What is required: Write down, unchanged, the entries from the first line through the line holding "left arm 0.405". Include no other line.

[Stored items from a collection]

----------

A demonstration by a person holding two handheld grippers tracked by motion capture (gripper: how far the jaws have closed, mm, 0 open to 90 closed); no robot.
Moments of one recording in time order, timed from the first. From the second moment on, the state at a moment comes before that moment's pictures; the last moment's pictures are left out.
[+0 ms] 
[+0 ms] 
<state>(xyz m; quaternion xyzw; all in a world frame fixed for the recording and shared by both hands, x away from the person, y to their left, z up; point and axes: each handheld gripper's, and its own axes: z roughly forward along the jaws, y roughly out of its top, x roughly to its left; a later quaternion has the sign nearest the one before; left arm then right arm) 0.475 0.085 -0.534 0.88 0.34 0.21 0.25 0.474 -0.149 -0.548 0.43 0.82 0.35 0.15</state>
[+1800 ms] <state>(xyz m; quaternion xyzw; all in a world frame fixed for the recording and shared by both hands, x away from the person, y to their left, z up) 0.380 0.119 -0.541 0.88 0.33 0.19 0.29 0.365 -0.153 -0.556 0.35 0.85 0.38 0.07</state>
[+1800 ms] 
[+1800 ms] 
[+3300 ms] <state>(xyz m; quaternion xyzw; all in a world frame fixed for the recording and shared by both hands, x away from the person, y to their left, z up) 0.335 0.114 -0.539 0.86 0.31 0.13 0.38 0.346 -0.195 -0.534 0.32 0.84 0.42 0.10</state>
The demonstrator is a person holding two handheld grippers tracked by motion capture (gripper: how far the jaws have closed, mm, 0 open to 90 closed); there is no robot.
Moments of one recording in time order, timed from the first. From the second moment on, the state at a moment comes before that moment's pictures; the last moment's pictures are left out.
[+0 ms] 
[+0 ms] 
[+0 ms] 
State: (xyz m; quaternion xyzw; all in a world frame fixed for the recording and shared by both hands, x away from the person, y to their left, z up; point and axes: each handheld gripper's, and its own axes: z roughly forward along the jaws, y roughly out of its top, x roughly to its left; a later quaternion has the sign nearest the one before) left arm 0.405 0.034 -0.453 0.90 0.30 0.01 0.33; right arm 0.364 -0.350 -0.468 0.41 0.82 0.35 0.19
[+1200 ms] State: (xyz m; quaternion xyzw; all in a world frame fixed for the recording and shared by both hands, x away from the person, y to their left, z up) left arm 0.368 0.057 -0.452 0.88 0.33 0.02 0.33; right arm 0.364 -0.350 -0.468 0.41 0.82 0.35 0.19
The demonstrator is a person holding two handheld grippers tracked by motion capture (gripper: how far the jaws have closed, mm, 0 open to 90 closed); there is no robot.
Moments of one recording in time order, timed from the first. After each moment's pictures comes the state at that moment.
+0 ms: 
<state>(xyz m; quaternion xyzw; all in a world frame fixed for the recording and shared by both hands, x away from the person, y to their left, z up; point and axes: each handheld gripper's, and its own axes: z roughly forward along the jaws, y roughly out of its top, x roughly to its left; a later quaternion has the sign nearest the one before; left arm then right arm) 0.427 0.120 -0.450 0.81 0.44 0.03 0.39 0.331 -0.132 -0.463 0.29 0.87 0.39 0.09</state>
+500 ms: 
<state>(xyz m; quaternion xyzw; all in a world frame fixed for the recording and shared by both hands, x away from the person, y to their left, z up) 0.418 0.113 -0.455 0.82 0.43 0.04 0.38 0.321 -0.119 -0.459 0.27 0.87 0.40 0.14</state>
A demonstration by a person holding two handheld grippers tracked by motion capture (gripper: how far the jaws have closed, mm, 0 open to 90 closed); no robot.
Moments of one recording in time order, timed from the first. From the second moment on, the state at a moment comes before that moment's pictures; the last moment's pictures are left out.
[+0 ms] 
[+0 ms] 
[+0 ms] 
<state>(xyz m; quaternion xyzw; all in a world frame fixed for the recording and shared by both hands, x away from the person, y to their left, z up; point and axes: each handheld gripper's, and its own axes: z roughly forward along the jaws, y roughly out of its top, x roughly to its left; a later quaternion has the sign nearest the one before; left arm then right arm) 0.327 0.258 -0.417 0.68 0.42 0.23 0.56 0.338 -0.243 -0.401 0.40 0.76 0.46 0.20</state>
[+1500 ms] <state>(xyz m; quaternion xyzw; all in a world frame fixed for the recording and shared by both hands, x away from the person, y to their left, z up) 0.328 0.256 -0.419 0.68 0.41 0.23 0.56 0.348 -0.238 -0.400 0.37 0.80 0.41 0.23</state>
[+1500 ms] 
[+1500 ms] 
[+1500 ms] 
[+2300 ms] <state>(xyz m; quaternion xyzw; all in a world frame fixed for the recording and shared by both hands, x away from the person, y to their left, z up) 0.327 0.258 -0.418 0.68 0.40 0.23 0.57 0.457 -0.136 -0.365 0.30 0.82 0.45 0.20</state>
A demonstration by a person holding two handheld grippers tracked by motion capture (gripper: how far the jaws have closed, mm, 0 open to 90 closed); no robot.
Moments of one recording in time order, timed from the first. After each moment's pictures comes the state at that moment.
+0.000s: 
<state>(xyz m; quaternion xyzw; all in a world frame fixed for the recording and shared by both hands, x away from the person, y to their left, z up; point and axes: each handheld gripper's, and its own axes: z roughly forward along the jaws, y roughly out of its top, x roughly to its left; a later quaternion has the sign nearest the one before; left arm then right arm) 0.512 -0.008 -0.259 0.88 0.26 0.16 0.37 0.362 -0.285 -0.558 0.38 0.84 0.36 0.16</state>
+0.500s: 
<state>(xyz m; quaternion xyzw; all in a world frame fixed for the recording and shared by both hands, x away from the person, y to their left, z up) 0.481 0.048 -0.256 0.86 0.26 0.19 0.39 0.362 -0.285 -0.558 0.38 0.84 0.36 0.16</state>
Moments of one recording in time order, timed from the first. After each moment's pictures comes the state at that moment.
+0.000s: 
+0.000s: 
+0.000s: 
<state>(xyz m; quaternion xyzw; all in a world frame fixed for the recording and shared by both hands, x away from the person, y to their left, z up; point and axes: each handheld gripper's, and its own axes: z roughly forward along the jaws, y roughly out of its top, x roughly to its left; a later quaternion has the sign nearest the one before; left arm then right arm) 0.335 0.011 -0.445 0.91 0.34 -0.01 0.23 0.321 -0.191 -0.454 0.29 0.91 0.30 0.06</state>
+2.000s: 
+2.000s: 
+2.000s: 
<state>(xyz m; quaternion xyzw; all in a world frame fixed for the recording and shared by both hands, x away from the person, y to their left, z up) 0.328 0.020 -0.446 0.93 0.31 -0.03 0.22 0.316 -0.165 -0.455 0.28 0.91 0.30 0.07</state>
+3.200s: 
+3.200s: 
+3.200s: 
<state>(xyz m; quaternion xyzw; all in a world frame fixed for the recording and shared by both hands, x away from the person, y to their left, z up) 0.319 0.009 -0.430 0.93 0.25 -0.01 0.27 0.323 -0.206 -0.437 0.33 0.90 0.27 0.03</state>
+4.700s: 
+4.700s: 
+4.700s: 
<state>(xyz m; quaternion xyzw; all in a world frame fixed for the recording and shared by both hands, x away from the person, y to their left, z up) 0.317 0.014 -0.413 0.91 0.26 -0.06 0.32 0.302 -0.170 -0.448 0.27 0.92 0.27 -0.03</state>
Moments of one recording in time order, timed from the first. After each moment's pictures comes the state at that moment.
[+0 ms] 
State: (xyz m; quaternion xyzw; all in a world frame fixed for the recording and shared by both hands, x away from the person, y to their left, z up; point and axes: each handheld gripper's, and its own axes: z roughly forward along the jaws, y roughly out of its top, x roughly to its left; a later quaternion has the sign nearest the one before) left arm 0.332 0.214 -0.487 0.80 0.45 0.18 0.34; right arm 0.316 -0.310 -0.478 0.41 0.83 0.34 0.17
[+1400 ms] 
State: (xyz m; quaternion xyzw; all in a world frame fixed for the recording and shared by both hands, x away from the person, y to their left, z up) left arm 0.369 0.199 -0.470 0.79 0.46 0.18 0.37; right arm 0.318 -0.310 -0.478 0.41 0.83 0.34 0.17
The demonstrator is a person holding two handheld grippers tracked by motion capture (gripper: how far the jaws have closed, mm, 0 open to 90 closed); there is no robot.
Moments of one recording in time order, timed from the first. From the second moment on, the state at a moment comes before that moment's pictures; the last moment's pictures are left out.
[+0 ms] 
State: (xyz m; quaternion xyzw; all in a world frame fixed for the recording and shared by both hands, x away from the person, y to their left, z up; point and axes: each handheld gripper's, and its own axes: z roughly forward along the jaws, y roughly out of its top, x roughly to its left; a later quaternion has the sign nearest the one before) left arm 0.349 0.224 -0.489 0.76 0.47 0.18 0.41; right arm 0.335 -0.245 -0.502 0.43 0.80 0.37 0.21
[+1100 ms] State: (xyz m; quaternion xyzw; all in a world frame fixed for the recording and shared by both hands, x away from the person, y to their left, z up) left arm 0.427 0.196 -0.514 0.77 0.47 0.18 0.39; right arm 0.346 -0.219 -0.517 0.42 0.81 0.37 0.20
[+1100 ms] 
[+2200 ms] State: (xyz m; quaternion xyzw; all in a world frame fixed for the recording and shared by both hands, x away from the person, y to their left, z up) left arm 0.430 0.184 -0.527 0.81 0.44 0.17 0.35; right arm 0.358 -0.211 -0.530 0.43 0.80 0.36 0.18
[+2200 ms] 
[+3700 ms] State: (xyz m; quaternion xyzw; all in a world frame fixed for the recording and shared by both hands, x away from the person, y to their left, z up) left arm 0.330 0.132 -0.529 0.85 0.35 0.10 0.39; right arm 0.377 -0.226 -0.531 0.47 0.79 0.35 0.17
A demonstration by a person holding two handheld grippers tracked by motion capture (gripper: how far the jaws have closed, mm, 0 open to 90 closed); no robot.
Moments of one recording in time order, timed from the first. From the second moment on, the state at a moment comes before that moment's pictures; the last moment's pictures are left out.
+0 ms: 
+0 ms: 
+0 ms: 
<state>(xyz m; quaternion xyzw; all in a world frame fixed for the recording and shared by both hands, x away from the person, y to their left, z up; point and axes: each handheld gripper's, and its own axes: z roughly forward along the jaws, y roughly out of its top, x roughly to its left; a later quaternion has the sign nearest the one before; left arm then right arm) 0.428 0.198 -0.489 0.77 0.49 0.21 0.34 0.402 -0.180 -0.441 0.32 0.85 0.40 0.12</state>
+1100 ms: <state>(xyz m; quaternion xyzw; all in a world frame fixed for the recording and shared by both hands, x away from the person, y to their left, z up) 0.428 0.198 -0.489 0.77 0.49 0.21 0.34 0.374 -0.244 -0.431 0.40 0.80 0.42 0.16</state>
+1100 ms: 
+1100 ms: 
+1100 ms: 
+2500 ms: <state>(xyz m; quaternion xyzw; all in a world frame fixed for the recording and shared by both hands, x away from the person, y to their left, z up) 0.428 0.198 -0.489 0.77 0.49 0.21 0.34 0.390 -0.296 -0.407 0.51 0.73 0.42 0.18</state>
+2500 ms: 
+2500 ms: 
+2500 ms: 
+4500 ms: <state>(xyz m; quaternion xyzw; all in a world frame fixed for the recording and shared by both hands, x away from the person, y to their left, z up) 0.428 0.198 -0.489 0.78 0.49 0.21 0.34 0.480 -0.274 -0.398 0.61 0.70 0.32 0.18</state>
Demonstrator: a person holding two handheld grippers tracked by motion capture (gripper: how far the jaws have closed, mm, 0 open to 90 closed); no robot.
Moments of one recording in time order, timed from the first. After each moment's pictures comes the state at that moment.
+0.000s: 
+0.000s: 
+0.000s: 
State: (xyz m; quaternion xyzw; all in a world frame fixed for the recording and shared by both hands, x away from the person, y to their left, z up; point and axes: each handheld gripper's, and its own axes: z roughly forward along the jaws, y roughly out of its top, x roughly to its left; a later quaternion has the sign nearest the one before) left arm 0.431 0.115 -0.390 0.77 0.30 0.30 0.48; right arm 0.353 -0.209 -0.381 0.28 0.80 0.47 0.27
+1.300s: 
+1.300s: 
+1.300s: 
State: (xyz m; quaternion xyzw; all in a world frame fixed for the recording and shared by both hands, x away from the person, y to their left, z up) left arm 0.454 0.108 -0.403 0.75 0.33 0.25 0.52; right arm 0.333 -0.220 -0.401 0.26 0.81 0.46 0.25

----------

Solved exercise:
A demonstration by a person holding two handheld grippers tracked by motion capture (gripper: how far the jaws have closed, mm, 0 open to 90 closed); no robot.
Moments of one recording in time order, timed from the first. From the second moment on, the state at a moment comes before that moment's pictures; the last moment's pictures are left out.
[+0 ms] 
[+0 ms] 
<state>(xyz m; quaternion xyzw; all in a world frame fixed for the recording and shared by both hands, x away from the person, y to their left, z up; point and axes: each handheld gripper's, and its own axes: z roughly forward along the jaws, y roughly out of its top, x roughly to its left; a later quaternion has the sign nearest the one before; left arm then right arm) 0.475 0.085 -0.534 0.88 0.34 0.21 0.25 0.474 -0.149 -0.548 0.43 0.82 0.35 0.15</state>
[+1800 ms] <state>(xyz m; quaternion xyzw; all in a world frame fixed for the recording and shared by both hands, x away from the person, y to their left, z up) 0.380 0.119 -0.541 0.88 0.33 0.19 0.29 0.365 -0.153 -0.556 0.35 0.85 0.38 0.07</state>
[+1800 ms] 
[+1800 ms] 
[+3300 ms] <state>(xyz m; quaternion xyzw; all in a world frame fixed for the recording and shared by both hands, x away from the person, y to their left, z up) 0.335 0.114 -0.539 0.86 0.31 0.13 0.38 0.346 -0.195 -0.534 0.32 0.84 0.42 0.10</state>
The demonstrator is a person holding two handheld grippers tracked by motion capture (gripper: how far the jaws have closed, mm, 0 open to 90 closed); there is no robot.
Moments of one recording in time order, timed from the first. From the second moment on, the state at a moment comes before that moment's pictures; the last moment's pictures are left out.
[+0 ms] 
[+0 ms] 
[+0 ms] 
State: (xyz m; quaternion xyzw; all in a world frame fixed for the recording and shared by both hands, x away from the person, y to their left, z up; point and axes: each handheld gripper's, and its own axes: z roughly forward along the jaws, y roughly out of its top, x roughly to its left; a later quaternion has the sign nearest the one before) left arm 0.405 0.034 -0.453 0.90 0.30 0.01 0.33; right arm 0.364 -0.350 -0.468 0.41 0.82 0.35 0.19

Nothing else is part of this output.